-------- Data excerpt

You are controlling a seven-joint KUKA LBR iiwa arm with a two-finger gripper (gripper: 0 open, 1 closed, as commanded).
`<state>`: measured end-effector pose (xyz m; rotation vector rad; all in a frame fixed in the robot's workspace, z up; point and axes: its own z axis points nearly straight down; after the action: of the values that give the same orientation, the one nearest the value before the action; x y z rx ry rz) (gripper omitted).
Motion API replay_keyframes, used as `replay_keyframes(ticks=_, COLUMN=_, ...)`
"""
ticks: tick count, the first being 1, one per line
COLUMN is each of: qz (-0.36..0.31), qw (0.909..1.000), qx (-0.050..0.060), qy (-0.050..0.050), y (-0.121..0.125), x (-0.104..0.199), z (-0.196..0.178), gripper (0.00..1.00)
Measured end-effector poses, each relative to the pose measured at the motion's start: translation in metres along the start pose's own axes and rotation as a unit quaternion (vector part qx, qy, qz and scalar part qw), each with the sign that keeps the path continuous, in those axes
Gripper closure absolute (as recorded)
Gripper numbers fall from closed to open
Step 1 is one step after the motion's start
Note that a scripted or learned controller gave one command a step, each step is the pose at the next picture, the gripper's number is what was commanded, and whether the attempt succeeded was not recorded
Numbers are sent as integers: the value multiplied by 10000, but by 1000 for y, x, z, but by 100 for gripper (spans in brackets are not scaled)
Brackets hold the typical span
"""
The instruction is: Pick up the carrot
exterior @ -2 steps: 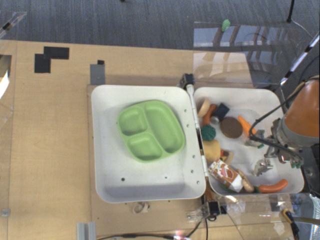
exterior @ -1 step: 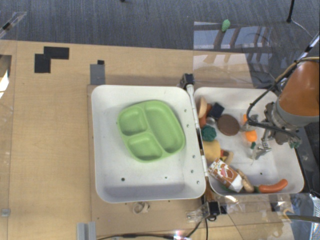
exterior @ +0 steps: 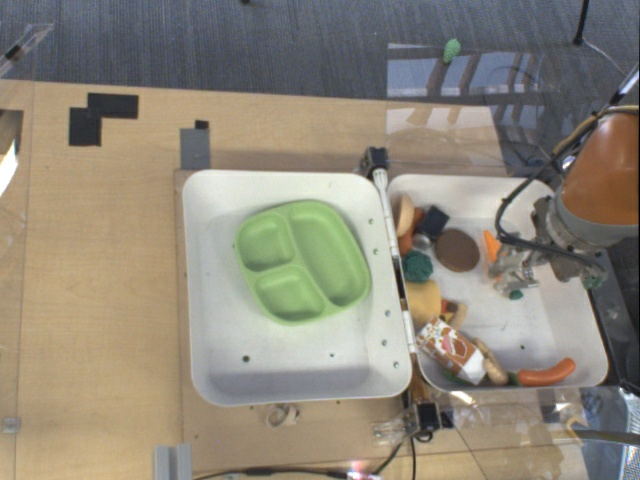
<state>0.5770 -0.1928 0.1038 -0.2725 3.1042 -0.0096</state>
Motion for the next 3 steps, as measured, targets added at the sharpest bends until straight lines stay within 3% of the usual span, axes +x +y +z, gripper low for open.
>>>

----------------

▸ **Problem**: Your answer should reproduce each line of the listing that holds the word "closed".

▸ **Task solution**:
You are controlling a seven-joint KUKA LBR iiwa arm with a two-finger gripper (gripper: 0 open, 1 closed, as commanded).
Gripper numbers fall from closed to open

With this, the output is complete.